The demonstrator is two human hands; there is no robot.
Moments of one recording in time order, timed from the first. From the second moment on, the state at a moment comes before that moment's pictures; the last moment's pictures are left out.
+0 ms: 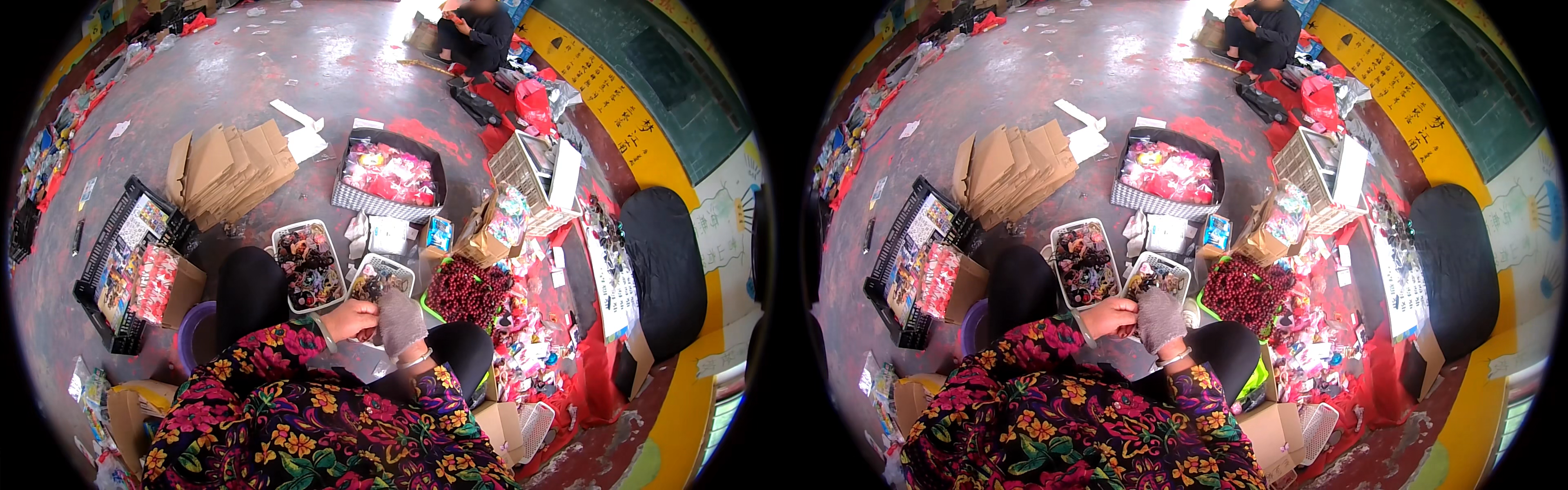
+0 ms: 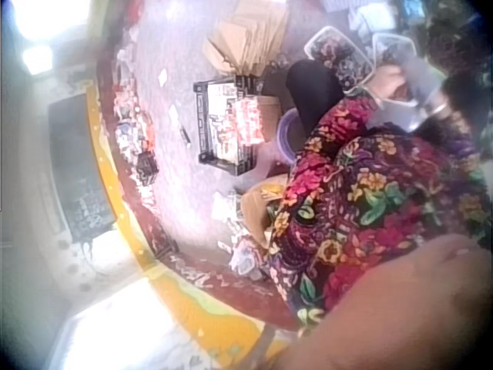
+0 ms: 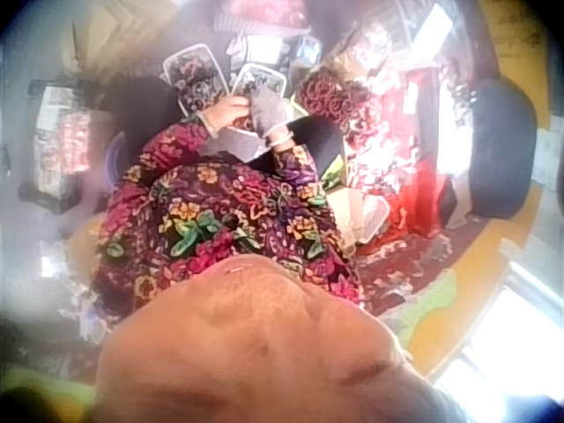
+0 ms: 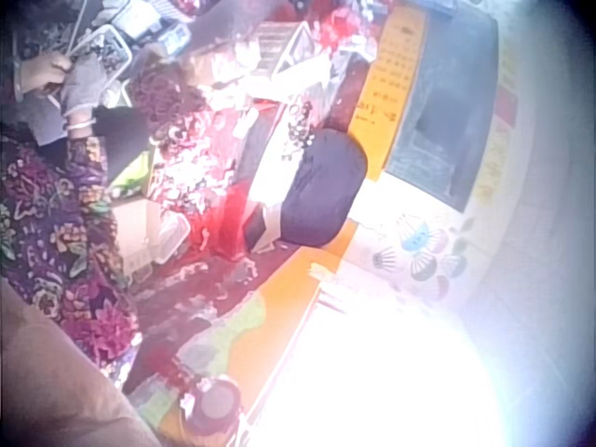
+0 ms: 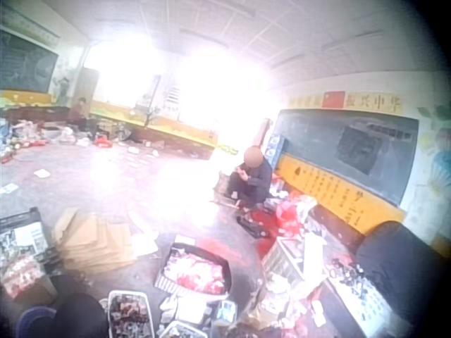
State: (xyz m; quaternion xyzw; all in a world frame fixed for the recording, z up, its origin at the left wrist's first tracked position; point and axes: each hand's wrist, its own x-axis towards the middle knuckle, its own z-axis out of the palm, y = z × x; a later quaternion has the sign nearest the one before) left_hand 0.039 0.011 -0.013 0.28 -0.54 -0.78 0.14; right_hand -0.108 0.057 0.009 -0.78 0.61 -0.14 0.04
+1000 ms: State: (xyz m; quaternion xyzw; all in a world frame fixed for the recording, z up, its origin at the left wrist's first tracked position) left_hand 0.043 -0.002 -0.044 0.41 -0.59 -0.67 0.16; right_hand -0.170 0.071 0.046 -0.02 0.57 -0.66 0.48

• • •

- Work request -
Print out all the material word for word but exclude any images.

- Written answer -
The demonstrator is two human hands; there is no robot.
Moments of one recording in time order, timed from the first. From the second moment on, the state at a moment comes before that moment's pictures; the last moment's pictures are left out.
+0 ms: 
+0 ms: 
+0 ms: 
+0 ms: 
+0 ms: 
State: (xyz m; quaternion xyzw; all in a world frame fixed for the recording, z up, its origin at the left wrist's first tracked position; point and axes: each hand's wrist, its own x-axis towards the middle knuckle, its own z-axis out of the palm, y = z × x; a later quaternion has the sign nearest the one before) left_hand 0.039 0.011 -0.013 0.28 -0.54 -0.78 0.14; right_hand -0.108 0.057 0.009 -0.78 0.61 -0.14 0.04
+1000 ms: State: (xyz m; quaternion xyzw; all in a world frame fixed for the recording, z up, its origin at the left wrist's first tracked position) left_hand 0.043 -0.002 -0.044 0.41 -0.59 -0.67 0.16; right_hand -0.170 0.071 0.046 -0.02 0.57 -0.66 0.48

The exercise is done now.